Exercise prompt
Look through the lines below for the word "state", and copy every line that has it.

Provided material
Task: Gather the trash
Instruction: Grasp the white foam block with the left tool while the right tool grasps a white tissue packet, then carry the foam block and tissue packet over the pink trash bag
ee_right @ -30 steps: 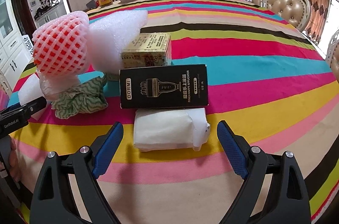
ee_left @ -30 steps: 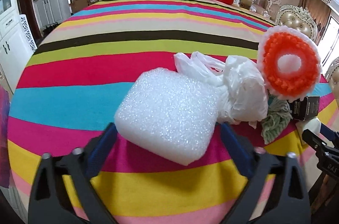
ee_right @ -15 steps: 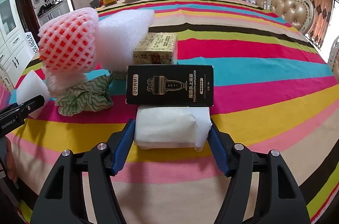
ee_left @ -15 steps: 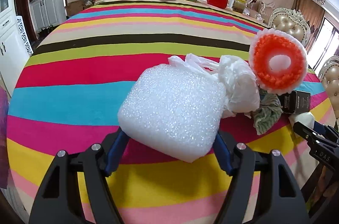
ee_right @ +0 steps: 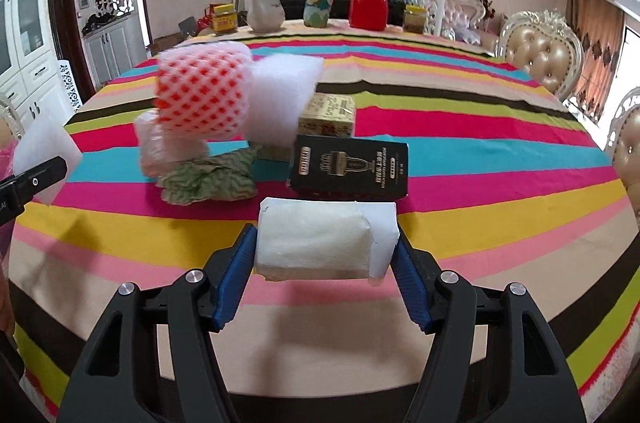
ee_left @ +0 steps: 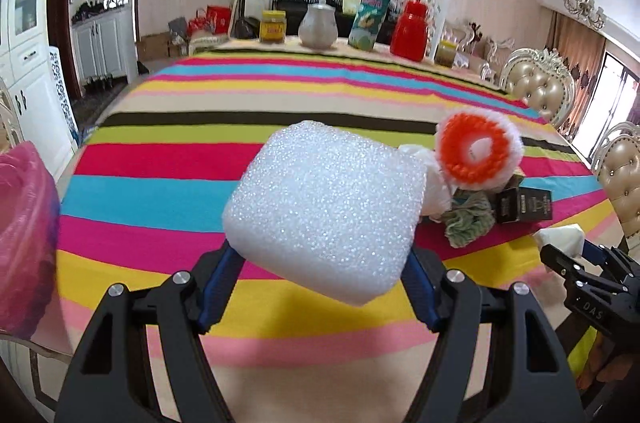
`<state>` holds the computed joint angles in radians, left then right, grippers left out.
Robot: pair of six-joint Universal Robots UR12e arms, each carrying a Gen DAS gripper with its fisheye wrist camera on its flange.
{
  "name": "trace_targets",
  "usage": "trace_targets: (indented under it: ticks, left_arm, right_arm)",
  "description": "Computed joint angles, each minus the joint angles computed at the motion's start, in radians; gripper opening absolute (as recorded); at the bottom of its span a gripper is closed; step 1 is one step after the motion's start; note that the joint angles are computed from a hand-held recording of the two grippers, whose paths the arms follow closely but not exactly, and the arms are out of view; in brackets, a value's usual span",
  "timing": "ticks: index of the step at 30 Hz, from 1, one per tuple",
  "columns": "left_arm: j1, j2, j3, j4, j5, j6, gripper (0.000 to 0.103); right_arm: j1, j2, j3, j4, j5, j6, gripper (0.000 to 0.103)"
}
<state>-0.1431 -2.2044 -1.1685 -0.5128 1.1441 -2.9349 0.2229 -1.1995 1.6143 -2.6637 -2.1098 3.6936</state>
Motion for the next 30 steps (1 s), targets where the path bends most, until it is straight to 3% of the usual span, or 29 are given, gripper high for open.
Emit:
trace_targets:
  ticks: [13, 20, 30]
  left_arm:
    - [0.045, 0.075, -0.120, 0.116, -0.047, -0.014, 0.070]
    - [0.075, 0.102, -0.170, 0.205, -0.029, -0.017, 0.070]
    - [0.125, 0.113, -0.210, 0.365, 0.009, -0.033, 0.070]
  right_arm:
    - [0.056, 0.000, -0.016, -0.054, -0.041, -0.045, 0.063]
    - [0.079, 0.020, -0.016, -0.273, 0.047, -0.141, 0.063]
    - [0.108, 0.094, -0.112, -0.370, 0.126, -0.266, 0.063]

Result of this exercise
`<state>` holds the computed joint angles in radians, left then right, grippers left out.
<state>-0.1431 -2.2044 -1.1685 -0.5128 1.1441 -2.9349 0.2229 -1.1995 1.6143 -2.6637 -2.1098 3.6936</state>

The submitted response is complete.